-- Raw data --

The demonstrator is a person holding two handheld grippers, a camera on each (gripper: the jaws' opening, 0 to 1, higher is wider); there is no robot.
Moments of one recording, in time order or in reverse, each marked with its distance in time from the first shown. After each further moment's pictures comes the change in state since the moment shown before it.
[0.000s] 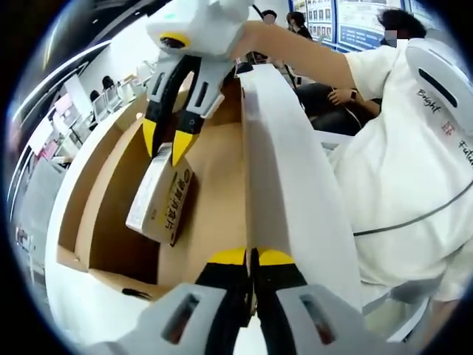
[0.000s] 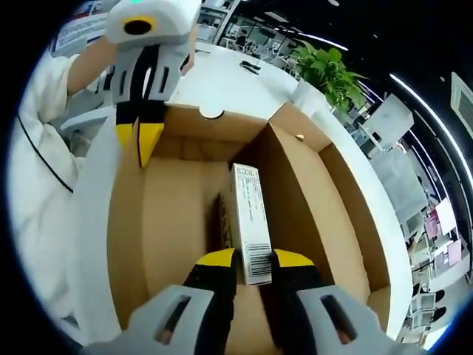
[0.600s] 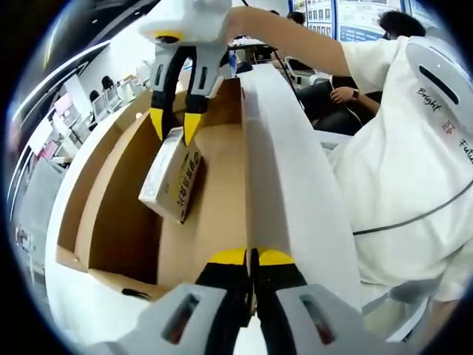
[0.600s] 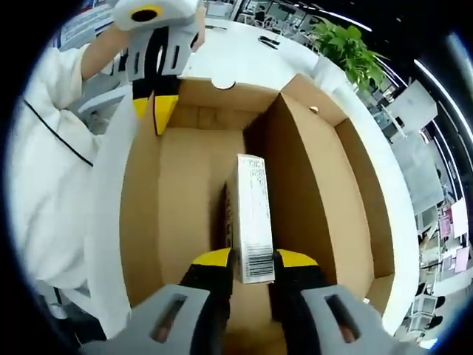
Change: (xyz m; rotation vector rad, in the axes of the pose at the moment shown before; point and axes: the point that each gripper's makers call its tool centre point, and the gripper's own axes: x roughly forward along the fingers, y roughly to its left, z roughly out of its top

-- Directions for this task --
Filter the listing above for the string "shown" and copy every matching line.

-- Your solution --
Moments of one recording, in time order or in reverse, each marked with its distance in time from the first shown. After each further moment's pictures comes the change in state since the moment shown before it.
Change: (xyz m; rotation vector rad, in the axes of the pose at the moment shown before; point and axes: the point that each gripper's makers call its tool centre point, and the gripper's own axes: x roughly forward along the fingers, y roughly to its left, z roughly out of its top

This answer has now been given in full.